Any general rules on that? Resources?

Thanks,
WES


----------



## East Broad Top (Dec 29, 2007)

Go with Li-Ion batteries. 14.8 volts, 2600mAh in a 3" x 3" x 1" space. I get between 3 - 5 hours out of a pack like that depending on the locomotive. If you're running a mining loco, it would likely be small, so your runtimes would be at the upper end of that spectrum.

Later,

K


----------



## gizmorama (Jul 13, 2020)

*battery car idea*

Excellent! Will do.


----------



## mlycan (Jun 9, 2019)

I just converted my Bachmann Porter to battery power.

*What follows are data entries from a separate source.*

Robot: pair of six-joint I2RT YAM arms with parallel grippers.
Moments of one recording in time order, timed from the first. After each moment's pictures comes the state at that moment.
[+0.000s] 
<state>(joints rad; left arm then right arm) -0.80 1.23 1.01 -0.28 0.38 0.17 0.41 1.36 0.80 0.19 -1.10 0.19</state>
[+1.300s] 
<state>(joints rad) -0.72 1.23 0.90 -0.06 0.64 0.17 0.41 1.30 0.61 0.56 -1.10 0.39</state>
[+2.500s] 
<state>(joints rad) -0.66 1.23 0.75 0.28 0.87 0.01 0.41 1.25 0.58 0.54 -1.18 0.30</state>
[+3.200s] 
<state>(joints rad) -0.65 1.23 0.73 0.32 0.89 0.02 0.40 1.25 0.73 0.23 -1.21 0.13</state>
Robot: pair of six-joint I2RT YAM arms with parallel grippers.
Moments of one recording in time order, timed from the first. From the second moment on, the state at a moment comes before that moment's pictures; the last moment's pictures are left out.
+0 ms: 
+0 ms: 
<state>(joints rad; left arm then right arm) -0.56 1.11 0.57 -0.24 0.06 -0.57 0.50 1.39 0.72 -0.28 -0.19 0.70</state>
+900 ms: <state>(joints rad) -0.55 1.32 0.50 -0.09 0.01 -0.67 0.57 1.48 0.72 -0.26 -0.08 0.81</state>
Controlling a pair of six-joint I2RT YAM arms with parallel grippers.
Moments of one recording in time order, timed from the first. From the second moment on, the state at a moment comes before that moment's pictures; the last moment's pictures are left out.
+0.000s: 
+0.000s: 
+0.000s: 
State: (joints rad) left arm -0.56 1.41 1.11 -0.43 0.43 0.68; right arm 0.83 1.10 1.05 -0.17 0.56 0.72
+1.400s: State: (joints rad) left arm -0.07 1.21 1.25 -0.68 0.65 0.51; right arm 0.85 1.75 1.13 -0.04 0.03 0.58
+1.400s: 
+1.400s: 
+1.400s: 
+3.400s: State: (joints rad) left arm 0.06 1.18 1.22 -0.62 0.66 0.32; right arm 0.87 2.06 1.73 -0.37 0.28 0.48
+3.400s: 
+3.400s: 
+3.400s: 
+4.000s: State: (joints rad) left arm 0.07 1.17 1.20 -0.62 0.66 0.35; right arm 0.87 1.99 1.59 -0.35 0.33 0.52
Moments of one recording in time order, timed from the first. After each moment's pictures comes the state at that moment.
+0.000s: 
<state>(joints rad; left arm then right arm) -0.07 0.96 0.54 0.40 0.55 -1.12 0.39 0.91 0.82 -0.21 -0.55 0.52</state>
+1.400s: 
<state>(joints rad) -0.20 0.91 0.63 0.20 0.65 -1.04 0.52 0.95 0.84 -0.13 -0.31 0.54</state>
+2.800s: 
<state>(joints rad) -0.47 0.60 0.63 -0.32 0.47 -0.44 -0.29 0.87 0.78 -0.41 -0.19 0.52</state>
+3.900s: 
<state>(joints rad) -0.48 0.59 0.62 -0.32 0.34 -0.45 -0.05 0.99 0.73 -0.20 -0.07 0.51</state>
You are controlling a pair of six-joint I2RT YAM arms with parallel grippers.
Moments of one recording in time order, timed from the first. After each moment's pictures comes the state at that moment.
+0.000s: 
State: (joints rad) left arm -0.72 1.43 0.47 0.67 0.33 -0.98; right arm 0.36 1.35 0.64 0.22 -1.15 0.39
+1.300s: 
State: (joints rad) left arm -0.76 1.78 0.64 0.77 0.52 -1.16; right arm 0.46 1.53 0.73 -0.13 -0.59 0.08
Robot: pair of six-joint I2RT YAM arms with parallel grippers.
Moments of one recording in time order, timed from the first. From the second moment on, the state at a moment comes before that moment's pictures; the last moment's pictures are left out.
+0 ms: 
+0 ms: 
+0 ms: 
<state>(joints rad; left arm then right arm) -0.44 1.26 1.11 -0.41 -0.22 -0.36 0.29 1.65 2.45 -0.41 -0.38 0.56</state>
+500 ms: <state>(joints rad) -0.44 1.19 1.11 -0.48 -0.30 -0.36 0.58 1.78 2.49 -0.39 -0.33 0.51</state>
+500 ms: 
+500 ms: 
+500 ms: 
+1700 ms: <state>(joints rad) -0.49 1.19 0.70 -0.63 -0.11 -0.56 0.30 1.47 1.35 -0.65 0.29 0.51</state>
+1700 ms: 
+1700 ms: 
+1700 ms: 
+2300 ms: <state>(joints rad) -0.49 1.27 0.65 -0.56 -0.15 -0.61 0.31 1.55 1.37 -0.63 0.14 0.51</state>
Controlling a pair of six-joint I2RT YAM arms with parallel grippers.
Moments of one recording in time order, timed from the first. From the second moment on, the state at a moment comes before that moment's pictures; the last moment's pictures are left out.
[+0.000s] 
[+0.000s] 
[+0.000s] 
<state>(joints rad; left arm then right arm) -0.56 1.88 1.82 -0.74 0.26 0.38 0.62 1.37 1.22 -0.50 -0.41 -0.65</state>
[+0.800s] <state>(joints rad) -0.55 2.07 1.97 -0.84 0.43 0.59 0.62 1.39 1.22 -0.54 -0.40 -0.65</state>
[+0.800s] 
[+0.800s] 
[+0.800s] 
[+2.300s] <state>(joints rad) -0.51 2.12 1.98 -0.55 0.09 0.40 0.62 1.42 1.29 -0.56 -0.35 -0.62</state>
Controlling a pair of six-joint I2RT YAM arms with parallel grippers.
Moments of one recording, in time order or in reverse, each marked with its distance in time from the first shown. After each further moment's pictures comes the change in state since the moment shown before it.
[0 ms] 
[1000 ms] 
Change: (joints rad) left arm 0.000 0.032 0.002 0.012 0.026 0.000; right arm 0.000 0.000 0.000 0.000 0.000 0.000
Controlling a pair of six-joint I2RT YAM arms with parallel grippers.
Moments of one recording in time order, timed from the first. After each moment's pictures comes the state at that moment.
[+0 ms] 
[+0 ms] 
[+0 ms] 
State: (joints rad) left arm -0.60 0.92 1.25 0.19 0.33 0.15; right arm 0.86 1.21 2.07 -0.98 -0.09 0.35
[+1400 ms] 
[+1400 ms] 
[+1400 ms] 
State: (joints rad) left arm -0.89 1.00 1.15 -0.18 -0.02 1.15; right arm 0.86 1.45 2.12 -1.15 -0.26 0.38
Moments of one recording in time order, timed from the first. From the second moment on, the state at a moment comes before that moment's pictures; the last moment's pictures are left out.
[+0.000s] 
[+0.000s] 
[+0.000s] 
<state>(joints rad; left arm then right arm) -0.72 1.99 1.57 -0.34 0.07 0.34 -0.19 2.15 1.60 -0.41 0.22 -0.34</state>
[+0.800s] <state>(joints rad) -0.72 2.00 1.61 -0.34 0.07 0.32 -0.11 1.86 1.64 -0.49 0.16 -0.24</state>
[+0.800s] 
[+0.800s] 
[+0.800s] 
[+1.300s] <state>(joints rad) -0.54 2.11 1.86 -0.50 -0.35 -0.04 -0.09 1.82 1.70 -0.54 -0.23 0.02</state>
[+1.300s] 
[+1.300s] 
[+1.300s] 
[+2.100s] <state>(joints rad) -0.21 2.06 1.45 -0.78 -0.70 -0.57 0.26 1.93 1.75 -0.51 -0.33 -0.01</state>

Went with the MTO Train 09 battery. The battery car is a Bachmann 40' log car and the run time so far is 6 hours with out much change in speed. Very happy.


----------



## trainmanfw&sw (Nov 4, 2020)

Not sure what engine you will use, if it's a diesel there are many way to get it all in under the hood of many diesels, I'm using an LGB 2063 D&RGW switcher #50 and all fits under the hood on the engine. With todays Li-ion batteries you can get by with smaller batteries that will fit in many smaller spaces, plus the power from them is great. Remember your mine train will probably have a small engine and all this is probably doable with run times of around 2-3 hours.

trainman


----------



## Bigbearjk (Mar 2, 2021)

mlycan said:


> I just converted my Bachmann Porter to battery power. Went with the MTO Train 09 battery. The battery car is a Bachmann 40' log car and the run time so far is 6 hours with out much change in speed. Very happy.


Hello Mlycan,

Can you share details about your install, like what other parts were used for your conversion? I have been looking at the MTO batteries for my USA Trains & Piko Steam but I'm not sure if I need PCB boards as well or fuses. 

Thanks


----------